Characterization of novel hydrophobic lytic polysaccharide monooxygenases and their interaction with plastic polymers

Abstract

The global issue of plastic pollution poses a formidable environmental concern, contributing to extensive ecological harm across terrestrial and marine environments. The resilience of plastics, attributed to their robust chemical composition, cause difficulty in terms of degradation and recycling. Lytic polysaccharide monooxygenases (LPMOs) are mono-copper enzymes capable of degrading recalcitrant polysaccharides such as chitin and cellulose through oxidative mechanisms. Due to the similarities in chemical structure between recalcitrant polysaccharides and plastic polymers, the powerful chemistry catalyzed by LPMOs emerge as potential biocatalysts for the degradation of plastics.
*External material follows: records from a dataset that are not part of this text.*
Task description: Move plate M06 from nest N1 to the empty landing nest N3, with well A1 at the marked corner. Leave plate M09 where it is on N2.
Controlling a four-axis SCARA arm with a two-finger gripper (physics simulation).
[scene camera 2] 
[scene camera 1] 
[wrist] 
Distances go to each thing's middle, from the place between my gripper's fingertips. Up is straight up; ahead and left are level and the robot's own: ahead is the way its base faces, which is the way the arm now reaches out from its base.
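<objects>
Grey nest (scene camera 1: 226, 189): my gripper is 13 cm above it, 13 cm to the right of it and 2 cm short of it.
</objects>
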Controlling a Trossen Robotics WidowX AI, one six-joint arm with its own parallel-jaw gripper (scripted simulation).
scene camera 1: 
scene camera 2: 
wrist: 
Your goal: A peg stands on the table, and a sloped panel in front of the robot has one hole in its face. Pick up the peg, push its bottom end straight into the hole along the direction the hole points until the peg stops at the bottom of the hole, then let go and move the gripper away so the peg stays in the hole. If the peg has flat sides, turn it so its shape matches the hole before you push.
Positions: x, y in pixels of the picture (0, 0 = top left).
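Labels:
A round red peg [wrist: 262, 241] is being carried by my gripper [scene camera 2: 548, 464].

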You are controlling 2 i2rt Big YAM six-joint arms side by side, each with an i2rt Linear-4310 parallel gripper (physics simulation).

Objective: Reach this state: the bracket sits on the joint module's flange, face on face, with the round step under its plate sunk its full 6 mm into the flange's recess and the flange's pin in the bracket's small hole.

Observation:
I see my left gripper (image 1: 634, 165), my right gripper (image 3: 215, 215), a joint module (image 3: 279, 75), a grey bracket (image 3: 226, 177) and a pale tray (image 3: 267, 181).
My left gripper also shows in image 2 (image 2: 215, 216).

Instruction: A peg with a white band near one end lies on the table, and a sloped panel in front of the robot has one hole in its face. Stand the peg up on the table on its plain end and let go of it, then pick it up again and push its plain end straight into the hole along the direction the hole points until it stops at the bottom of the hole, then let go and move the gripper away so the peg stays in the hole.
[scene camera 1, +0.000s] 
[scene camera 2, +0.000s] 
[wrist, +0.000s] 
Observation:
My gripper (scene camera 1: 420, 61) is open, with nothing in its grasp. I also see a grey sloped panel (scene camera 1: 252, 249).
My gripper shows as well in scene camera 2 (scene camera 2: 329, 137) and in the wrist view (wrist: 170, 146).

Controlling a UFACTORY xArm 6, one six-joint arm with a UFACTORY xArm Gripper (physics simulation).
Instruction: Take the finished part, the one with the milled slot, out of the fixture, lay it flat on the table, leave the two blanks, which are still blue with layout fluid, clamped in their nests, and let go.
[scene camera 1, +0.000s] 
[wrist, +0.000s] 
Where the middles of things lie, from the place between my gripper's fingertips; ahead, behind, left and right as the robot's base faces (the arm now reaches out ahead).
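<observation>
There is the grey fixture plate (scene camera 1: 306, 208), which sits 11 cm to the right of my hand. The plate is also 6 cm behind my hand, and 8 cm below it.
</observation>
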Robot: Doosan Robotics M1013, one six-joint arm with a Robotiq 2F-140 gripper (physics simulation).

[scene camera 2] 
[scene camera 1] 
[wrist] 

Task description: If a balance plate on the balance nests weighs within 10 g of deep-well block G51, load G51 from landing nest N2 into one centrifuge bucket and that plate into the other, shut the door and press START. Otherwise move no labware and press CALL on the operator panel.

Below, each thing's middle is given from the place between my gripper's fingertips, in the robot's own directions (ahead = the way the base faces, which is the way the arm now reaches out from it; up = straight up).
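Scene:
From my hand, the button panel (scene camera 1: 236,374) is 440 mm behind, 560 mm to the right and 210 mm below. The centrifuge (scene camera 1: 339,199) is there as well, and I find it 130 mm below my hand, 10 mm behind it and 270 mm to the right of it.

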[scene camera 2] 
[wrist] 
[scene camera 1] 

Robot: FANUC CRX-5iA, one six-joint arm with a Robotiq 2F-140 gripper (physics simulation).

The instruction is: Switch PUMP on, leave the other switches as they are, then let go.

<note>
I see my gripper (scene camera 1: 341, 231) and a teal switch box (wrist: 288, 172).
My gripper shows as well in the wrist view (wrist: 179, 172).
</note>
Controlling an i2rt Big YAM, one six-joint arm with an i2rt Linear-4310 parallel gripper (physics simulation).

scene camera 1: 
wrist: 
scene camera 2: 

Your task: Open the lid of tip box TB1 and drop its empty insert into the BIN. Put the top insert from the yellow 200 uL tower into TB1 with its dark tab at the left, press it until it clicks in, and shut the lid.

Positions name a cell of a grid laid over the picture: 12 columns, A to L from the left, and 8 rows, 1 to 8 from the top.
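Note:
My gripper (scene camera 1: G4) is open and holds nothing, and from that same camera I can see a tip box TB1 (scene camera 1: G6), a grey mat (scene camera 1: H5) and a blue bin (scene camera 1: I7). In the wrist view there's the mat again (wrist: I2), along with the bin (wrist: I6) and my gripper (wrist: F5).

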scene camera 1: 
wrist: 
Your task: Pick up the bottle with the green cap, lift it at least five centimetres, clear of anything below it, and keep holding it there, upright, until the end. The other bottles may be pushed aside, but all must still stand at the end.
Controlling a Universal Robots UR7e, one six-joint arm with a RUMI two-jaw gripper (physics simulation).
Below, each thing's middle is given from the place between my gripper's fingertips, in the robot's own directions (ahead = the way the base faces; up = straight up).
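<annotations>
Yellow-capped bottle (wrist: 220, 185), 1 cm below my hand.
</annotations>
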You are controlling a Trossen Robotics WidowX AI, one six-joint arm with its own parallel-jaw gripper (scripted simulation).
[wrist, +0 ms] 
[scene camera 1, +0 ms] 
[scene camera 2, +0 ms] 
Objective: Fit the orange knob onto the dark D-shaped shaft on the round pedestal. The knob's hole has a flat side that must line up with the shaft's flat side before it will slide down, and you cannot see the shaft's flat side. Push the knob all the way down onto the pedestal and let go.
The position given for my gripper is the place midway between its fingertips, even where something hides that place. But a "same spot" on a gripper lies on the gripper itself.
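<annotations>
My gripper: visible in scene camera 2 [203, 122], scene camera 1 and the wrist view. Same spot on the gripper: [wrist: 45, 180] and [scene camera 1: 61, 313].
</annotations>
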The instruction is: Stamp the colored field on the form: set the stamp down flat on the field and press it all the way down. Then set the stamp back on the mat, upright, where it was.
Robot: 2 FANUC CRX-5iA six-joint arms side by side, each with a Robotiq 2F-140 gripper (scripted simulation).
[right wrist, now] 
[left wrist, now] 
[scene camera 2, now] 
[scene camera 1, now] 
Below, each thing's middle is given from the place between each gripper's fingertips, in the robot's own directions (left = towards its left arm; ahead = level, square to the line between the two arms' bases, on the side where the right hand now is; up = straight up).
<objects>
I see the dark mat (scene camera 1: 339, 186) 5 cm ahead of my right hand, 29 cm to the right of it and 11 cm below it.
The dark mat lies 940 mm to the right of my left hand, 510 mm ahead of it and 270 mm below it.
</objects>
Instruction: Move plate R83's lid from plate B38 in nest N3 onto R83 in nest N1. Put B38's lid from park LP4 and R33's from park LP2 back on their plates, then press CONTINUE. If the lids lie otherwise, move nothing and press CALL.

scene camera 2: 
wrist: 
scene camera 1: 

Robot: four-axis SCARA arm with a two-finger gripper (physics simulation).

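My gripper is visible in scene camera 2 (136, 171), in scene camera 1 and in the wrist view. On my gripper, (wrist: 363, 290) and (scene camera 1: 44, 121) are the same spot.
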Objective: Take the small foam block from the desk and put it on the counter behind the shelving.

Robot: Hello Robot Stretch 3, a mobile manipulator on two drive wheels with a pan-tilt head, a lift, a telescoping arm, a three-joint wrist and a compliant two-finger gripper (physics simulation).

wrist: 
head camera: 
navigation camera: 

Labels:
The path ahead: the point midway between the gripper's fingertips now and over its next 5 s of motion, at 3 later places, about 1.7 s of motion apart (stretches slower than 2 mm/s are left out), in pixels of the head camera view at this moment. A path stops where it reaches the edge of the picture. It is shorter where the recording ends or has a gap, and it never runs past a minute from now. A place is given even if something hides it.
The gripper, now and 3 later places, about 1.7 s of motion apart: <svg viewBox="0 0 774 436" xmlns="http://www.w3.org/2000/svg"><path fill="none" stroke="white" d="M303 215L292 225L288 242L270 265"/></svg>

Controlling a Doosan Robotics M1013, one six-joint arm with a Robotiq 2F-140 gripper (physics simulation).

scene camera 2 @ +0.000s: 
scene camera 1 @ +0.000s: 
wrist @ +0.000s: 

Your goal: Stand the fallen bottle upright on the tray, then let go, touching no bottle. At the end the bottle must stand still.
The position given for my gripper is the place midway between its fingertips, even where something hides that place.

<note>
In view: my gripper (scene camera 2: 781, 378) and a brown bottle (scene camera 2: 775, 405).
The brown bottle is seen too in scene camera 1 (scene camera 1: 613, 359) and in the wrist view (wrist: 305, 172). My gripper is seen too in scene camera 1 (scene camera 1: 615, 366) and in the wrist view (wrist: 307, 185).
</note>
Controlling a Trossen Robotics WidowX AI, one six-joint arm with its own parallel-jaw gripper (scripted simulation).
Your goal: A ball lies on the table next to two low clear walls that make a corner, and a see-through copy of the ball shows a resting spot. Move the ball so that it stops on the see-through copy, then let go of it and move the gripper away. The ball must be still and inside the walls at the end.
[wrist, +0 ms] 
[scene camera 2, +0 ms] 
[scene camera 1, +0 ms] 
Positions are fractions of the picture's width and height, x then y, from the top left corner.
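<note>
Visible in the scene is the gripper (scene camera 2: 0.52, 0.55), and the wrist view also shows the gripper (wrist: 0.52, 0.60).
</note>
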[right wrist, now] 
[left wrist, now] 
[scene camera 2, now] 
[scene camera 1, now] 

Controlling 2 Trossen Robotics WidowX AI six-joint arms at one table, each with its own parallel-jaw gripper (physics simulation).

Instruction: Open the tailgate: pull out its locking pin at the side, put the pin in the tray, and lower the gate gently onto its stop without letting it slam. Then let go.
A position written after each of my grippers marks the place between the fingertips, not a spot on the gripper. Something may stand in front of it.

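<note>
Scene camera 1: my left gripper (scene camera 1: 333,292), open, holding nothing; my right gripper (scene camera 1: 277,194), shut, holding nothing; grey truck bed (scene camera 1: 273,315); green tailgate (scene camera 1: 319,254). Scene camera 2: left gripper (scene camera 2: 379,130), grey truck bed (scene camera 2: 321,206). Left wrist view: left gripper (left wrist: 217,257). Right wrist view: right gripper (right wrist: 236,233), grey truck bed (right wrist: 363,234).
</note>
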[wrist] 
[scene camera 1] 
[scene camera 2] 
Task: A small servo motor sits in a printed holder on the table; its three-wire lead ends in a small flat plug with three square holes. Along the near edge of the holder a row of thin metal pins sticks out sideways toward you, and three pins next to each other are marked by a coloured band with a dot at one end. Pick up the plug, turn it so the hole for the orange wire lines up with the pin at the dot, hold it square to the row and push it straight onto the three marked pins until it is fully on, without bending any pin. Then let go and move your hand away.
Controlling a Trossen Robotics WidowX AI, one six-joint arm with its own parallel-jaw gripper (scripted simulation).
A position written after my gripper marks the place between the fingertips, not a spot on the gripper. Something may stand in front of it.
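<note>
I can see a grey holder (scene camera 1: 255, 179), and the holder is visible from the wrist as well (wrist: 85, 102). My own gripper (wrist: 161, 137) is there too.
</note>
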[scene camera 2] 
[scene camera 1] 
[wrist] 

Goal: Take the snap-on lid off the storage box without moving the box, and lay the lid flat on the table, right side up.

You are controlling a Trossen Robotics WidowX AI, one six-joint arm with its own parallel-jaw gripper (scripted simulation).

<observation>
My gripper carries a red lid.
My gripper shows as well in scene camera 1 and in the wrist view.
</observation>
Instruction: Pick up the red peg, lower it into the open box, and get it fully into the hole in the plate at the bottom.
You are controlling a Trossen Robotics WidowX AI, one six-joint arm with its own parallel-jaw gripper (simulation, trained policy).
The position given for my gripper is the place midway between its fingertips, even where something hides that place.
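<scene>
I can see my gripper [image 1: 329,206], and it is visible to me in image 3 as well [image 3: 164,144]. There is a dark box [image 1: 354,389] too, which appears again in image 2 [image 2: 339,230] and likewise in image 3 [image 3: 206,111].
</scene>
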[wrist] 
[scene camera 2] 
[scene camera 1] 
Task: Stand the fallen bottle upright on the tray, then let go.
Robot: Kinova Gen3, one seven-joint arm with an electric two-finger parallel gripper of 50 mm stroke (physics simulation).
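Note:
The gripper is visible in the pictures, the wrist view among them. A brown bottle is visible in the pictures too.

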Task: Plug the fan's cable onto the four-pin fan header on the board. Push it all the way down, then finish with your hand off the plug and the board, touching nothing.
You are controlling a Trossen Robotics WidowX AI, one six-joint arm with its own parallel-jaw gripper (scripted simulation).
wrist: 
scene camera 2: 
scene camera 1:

This master’s thesis was aimed at characterizing novel bacterial LPMOs from the AA10 family selected for hydrophobic substrate-binding surfaces. The approach was to explore whether this property could allow enzymatic binding and oxidizing activity towards various plastic polymers, in addition to chitin. The work presented in this thesis shows that three LPMOs with significantly hydrophobic substrate-binding surfaces exhibited enzymatic activity towards chitin, assessed via MALDI-ToF mass spectrometry and high-performance liquid chromatography (HPLC). Furthermore, these LPMOs, named ChaLPMO10D, SglLPMO10B, and the catalytic domain of PalLPMO10D exhibited a degree of binding towards various plastic substrates, including polyethylene, polypropylene, and polyethylene terephthalate. This finding is significant as it suggests the potential for these naturally chitin-active enzymes to interact with synthetic materials. Such interactions, could be harnessed and enhanced through bioengineering techniques to develop LPMOs capable of degrading or modifying plastics, thereby contributing to innovative solutions in recycling and waste management.